:: Task to complete ::
Find the line containing "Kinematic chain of" in the records below. Copy exactly that line and each one after it, ending at the line containing "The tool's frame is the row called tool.", and nothing more.

:: Records for the task ::

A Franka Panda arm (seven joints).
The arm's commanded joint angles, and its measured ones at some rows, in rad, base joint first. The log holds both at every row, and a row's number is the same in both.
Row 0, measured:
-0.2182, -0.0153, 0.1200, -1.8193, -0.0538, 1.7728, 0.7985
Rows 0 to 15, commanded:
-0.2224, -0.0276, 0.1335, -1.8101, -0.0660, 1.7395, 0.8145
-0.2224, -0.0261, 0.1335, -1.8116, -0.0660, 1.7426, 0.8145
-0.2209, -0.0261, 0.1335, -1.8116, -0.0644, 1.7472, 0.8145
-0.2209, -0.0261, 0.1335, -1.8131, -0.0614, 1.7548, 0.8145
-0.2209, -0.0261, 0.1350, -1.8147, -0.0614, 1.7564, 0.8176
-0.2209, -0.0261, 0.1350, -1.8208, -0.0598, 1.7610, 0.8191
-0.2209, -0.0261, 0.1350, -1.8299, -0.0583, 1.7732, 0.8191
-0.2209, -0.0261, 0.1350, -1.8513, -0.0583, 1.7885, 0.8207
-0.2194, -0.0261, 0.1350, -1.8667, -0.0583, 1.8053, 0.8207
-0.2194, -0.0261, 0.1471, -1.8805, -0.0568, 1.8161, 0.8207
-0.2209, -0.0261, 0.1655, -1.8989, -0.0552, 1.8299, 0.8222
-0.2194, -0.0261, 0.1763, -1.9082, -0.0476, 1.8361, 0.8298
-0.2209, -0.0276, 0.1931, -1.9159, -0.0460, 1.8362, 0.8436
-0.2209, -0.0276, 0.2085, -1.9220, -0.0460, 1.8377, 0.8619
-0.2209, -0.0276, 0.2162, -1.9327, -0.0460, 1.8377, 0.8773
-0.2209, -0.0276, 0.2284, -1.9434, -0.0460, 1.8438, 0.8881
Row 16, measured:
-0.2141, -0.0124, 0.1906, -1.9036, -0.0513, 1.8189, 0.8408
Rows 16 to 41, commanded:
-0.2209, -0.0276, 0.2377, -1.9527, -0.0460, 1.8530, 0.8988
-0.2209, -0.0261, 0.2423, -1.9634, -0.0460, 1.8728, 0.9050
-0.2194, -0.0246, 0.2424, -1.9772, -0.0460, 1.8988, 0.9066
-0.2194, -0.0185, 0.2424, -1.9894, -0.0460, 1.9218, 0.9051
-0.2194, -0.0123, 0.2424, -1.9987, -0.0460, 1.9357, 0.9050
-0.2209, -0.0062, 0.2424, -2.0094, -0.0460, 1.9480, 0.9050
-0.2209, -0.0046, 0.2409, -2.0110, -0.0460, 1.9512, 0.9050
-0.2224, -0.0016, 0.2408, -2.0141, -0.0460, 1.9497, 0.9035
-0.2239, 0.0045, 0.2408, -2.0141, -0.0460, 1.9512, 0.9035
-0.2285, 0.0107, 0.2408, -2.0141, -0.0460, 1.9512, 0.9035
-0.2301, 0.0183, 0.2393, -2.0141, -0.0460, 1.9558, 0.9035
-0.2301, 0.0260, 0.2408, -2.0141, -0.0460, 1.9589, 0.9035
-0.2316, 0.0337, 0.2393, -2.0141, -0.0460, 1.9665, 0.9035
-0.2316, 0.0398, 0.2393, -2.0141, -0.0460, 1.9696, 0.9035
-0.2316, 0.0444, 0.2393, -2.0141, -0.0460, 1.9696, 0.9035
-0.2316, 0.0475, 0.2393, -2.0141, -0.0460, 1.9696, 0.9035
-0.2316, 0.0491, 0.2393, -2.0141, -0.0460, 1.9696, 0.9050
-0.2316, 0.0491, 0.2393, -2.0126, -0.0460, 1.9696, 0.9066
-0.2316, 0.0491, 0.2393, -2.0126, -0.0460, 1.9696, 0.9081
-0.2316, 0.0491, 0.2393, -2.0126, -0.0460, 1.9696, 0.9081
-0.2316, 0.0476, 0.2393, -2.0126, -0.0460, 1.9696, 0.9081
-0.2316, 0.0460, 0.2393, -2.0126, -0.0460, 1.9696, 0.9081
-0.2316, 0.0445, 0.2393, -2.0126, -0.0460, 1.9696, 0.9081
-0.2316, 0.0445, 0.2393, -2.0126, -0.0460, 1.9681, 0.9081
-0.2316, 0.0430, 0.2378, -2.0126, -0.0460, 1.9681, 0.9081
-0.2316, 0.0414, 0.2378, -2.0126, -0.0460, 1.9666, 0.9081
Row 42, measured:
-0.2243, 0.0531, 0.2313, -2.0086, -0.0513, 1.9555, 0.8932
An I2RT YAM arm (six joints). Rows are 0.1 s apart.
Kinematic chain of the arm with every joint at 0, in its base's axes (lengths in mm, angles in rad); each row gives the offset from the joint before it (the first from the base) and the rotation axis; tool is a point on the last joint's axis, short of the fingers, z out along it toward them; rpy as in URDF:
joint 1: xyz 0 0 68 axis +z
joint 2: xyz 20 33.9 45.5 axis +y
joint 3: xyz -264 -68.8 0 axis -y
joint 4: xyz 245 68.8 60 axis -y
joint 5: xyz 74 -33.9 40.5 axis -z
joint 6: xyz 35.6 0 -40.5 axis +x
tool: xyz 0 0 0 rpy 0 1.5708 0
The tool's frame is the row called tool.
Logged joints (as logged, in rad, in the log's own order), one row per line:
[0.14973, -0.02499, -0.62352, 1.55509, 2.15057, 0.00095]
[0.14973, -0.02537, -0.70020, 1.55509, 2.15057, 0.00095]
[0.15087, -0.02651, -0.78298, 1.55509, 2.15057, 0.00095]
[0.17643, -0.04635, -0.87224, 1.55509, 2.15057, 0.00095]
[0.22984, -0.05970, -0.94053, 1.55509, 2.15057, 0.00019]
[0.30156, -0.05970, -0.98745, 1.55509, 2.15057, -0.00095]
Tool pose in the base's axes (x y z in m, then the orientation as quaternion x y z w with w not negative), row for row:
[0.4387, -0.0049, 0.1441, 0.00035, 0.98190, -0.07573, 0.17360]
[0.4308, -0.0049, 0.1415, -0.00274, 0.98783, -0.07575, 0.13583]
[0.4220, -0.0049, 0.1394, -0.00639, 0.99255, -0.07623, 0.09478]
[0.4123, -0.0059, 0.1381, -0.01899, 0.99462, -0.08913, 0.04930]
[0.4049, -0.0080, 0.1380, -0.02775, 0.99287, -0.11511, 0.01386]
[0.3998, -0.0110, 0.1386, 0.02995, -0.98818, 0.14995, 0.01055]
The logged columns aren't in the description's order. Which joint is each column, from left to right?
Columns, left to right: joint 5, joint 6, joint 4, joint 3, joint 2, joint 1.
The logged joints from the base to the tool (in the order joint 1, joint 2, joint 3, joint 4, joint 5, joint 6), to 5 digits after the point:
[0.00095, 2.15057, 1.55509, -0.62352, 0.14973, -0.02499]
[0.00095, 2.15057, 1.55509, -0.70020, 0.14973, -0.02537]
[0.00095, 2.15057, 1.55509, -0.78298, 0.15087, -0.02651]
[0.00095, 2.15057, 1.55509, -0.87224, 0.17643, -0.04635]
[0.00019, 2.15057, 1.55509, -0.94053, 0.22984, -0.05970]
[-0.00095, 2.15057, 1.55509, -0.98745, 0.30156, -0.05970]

:: Exercise result ::
Kinematic chain of the arm with every joint at 0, in its base's axes (lengths in mm, angles in rad); each row gives the offset from the joint before it (the first from the base) and the rotation axis; tool is a point on the last joint's axis, short of the fingers, z out along it toward them; rpy as in URDF:
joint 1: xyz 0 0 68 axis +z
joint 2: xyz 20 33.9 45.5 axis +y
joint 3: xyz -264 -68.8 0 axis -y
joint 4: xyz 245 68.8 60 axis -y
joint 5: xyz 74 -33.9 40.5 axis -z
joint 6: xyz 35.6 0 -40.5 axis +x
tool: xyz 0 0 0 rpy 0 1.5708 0
The tool's frame is the row called tool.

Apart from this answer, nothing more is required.